•  Les autorités de santé publique de la province canadienne de l'Alberta se sont dévoilées cette semaine lorsqu'elles ont supprimé des données incriminantes montrant qu'elles avaient manipulé et menti sur les statistiques du coronavirus de Wuhan (Covid-19).

Les responsables n'ont apparemment pas réalisé qu'ils l'avaient même fait jusqu'à ce que les membres du public remarquent que, selon les données, la plupart des décès dus à la grippe Fauci surviennent chez des personnes qui ont été «vaccinées» pour cela.

Il s'avère que pendant tout ce temps, le gouvernement a ignoré tous les événements indésirables, y compris les infections, les hospitalisations et les décès, qui surviennent dans les 14 jours suivant l'injection, quel que soit le nombre de doses. (Connexe : l'Alberta comptait également toutes les maladies comme « covid » .)
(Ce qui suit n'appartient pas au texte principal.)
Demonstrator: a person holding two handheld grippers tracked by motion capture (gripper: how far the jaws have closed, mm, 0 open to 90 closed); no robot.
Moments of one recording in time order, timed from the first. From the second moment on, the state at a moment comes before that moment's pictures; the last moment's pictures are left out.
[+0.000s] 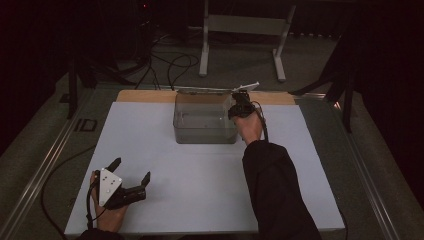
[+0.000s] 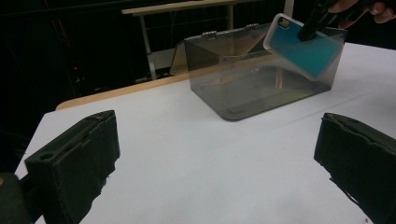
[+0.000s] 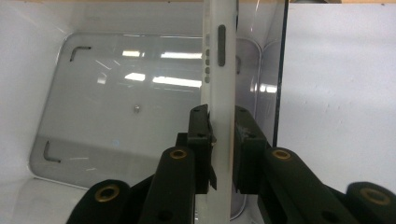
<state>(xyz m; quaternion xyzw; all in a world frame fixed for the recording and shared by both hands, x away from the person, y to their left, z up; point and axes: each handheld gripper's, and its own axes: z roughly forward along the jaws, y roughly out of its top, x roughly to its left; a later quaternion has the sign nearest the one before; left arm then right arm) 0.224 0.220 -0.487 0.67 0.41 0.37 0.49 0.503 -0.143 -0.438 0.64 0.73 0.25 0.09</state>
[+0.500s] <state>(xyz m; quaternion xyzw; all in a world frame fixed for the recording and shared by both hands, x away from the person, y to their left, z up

Le gouvernement de l'Alberta a essentiellement admis qu'il utilisait cette norme frauduleuse depuis le début de la pandémie . En conséquence, toutes les blessures par piqûre et les décès survenus au cours des deux premières semaines suivant l'injection ont été regroupés avec les décès « non vaccinés ».

"En d'autres termes, toute personne infectée - hospitalisée - ou même décédée, dans les deux semaines suivant sa première, deuxième ou même TROISIÈME dose serait enregistrée comme un cas non vacciné", a rapporté The Gateway Pundit (TGP).

« Et maintenant, grâce aux données désormais supprimées, nous pouvons dire exactement combien de cas ont été frauduleusement manipulés en incluant par inadvertance le temps écoulé entre la dose et l'infection pour chacun des événements – et il s'avère que plus de la moitié des décès vaccinés ont été ajoutés aux non vaccinés.


Les Statistiques  de Covid sont également frauduleux aux États-Unis

Sur la base des données, nous savons maintenant que plus de 56 % de tous les décès liés au covid « enregistrés » sont survenus chez des personnes qui venaient d'être vaccinées. Et près de 90% se sont produits dans les 45 jours, ce qui est particulièrement remarquable car c'est la période pendant laquelle les jabs sont censés avoir le plus "d'efficacité".

En ce qui concerne les hospitalisations, les chiffres sont similaires. Près de la moitié de tous les cas graves de « covid » enregistrés dans les données de l'Alberta sont survenus chez des personnes qui s'étaient fait injecter au cours des deux semaines précédentes. Un énorme 80 pour cent des hospitalisations se sont produites dans les 45 premiers jours après l'injection.

Les infections, c'est-à-dire des résultats de test «positifs» pas nécessairement accompagnés de symptômes réels, ont atteint 40% au cours des deux premières semaines après l'injection.

"Je suppose qu'il pourrait être possible que l'excès d'hospitalisations par rapport aux cas et de décès par rapport aux hospitalisations soit soumis à la priorisation des malades, mais je ne pense pas que cela compte vraiment", souligne Metatron sur son Substack.

« De toute façon, ce sont les malades qui avaient besoin de protection, pas les bien-portants ! Et si cela n'a pas amélioré [le] résultat pour les malades, alors à quoi ça sert exactement ? »

Gardez à l'esprit que ces mêmes normes corrompues sont la norme aux États-Unis et ailleurs. Presque tous les pays qui ont accepté l'escroquerie covid ont adopté une période d'attente de deux semaines après l'injection pour considérer qu'une personne vaccinée est vaccinée.

« On a longtemps supposé que les États-Unis et d'autres dans le monde avaient falsifié les données, tout comme le gouvernement canadien l'a fait », a rapporté TGP. "Si tel est le cas, c'est encore une autre violation des droits de l'homme à ajouter au rôle des procès de Nuremberg 2.0."

Dans la section des commentaires, un lecteur a souligné que le test PCR n'est pas un outil approprié pour tester la présence d'une maladie. Le créateur du test l'a admis avant sa mort.

"Le test PCR n'est PAS approprié pour ce type de test, ils comptabilisent presque tous les types de décès comme un décès par COVID, aucune preuve que ce virus existe même", a écrit cette personne. "C'est pourquoi ils doivent faire ça."